On the Development of a Nonprimitive Navier–Stokes Formulation Subject to Rigorous Implementation of a New Vorticity Integral Condition

• Published in: Journal of scientific computing Vol. 72; no. 1; pp. 252 - 290
• Main Authors: Sen, Shuvam, Sheu, Tony W. H.
• Format: Journal Article
• Language: English
• Published: New York Springer US 01.07.2017; Springer Nature B.V
• Subjects: Algorithms; Approximation; Backward facing steps; Boundary conditions; Boundary layer flow; Circular cylinders; Computational Mathematics and Numerical Analysis; Design; Exact solutions; Fluid flow; Incompressibility; Integral equations; Mathematical and Computational Engineering; Mathematical and Computational Physics; Mathematical models; Mathematics; Mathematics and Statistics; Navier-Stokes equations; Reynolds number; Theoretical; Velocity; Vorticity; Navier–Stokes equations; Vorticity field; 65M06; 65N06; 76D05; Pressure field; Vorticity integral condition; 76M20
• ISSN: 0885-7474; 1573-7691
• DOI: 10.1007/s10915-016-0355-x

In this paper, a new integral vorticity boundary condition has been developed and implemented to compute solution of nonprimitive Navier–Stokes equation. Global integral vorticity condition which is of primitive character can be considered to be of entirely different kind compared to other vorticity conditions that are used for computation in literature. The procedure realized as explicit boundary vorticity conditions imitates the original integral equation. The main purpose of this paper is to design an algorithm which is easy to implement and versatile. This algorithm based on the new vorticity integral condition captures accurate vorticity distribution on the boundary of computational flow field and can be used for both wall bounded flows as well as flows in open domain. The approach has been arrived at without utilizing any ghost grid point outside of the computational domain. Convergence analysis of this alternative vorticity integral condition in combination with semi-discrete centered difference approximation of linear Stokes equation has been carried out. We have also computed correct pressure field near the wall, for both attached and separated boundary layer flows, by using streamfunction and vorticity field variables.
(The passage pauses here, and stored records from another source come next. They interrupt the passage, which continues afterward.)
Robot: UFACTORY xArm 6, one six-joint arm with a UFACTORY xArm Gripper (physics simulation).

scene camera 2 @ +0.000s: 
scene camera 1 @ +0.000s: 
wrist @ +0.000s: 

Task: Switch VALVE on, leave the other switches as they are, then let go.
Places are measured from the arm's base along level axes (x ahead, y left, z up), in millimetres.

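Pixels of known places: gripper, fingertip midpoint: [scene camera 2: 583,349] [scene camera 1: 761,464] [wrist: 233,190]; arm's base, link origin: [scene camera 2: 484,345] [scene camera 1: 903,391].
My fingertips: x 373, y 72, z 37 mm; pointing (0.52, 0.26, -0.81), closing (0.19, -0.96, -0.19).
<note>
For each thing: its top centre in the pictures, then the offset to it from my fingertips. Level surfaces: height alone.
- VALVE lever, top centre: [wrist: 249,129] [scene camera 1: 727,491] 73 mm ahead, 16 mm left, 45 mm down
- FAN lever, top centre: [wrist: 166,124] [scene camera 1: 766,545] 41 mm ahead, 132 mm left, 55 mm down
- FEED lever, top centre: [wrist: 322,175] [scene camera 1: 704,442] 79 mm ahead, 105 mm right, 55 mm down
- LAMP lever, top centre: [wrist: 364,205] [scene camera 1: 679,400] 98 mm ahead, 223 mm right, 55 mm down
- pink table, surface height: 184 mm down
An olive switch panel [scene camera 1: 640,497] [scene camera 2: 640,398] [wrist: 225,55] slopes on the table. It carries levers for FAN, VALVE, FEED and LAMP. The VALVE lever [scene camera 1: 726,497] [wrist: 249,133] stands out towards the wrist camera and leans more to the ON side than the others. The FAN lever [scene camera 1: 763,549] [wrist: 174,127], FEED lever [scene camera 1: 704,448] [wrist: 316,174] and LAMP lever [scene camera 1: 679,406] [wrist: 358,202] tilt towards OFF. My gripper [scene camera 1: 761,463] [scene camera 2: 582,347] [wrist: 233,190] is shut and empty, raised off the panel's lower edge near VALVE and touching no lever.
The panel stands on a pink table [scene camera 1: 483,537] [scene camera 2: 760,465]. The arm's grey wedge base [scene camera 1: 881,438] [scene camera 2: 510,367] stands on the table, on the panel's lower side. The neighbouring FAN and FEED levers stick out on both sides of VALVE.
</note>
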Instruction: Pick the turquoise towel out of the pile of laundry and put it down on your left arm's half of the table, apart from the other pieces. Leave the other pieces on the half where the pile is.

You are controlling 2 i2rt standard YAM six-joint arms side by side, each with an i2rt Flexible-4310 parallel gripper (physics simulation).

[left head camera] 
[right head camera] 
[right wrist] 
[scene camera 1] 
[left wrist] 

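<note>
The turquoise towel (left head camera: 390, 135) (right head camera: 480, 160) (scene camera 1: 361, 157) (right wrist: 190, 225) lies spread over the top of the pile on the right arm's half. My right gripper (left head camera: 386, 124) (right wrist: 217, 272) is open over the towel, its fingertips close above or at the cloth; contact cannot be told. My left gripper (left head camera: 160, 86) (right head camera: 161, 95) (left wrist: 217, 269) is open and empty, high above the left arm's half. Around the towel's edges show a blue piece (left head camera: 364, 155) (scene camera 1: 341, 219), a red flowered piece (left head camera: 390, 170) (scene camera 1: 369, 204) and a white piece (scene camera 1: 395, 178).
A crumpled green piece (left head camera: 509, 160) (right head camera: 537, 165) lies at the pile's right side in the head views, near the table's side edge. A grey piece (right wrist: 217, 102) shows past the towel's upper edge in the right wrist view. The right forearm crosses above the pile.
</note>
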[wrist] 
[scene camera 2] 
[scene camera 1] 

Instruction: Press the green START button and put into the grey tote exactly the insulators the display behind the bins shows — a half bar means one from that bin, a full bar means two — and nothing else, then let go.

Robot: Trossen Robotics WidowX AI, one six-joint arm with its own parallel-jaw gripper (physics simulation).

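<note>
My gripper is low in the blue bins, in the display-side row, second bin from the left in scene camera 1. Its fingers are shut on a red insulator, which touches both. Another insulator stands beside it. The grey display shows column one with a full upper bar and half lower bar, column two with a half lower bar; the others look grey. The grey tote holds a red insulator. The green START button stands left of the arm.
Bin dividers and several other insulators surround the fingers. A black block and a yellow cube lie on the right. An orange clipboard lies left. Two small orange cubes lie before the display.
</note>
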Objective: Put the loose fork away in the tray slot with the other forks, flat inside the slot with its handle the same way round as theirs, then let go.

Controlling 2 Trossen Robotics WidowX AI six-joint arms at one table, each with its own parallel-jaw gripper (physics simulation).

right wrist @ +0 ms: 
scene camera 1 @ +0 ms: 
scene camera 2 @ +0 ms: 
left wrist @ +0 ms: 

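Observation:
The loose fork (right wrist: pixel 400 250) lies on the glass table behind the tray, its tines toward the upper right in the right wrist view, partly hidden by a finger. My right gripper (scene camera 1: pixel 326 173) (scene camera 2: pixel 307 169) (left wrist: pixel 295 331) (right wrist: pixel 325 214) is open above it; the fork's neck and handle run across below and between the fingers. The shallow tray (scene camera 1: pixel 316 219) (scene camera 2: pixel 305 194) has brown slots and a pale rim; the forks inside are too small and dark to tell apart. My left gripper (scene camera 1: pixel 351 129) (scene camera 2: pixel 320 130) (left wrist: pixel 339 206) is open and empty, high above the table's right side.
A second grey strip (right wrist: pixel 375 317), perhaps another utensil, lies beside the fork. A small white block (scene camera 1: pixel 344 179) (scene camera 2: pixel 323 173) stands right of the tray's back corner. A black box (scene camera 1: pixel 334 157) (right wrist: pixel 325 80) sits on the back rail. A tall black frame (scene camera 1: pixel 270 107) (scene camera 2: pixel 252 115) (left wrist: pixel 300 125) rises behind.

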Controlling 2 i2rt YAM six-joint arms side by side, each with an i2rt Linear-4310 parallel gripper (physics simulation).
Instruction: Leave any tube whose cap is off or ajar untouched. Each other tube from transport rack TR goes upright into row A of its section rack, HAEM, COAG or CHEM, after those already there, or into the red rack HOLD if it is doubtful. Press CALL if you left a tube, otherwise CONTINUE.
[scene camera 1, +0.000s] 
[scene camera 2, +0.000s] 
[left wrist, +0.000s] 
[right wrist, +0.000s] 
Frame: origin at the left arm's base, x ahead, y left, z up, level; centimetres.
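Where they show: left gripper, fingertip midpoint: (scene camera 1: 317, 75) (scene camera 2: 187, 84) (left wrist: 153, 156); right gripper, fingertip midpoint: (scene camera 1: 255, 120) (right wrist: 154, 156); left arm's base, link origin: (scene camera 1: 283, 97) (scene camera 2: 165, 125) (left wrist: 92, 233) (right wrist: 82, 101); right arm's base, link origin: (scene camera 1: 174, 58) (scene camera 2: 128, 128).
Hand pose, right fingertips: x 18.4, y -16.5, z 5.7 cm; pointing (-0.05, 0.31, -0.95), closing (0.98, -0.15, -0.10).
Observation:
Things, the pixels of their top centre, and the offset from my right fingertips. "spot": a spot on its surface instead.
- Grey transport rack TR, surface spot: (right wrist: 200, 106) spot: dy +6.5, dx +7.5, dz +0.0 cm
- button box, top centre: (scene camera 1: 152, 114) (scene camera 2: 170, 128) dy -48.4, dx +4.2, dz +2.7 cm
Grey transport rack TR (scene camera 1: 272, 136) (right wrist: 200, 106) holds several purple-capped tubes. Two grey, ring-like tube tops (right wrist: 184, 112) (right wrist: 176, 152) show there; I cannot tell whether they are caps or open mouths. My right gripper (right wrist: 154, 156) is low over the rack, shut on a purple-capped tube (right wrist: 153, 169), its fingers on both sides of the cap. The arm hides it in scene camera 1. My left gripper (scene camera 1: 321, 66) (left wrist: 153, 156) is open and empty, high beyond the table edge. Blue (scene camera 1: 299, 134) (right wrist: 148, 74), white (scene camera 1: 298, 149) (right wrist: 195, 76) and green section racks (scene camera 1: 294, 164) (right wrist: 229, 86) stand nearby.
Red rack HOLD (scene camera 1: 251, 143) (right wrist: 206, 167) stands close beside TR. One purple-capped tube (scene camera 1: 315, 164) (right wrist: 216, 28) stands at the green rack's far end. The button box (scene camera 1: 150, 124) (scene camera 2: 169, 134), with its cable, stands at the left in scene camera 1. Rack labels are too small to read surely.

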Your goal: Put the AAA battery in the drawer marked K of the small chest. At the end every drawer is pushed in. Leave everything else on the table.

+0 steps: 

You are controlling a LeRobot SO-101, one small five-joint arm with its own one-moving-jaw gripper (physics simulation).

The competency of the proposed boundary methodology vis-a-vis other popular vorticity boundary conditions has been amply appraised by its use in a model problem that embodies the essential features of the incompressibility and viscosity. Subsequently the proposed methodology has been further validated by computing analytical solution of steady Stokes equation. Finally, it has been applied to three benchmark problems governed by the incompressible Navier–Stokes equations, viz. lid driven cavity, backward facing step and flow past a circular cylinder. The results obtained are in excellent agreement with computational and experimental results available in literature, thereby establishing efficiency and accuracy of the proposed algorithm. We were able to accurately predict both vorticity and pressure fields.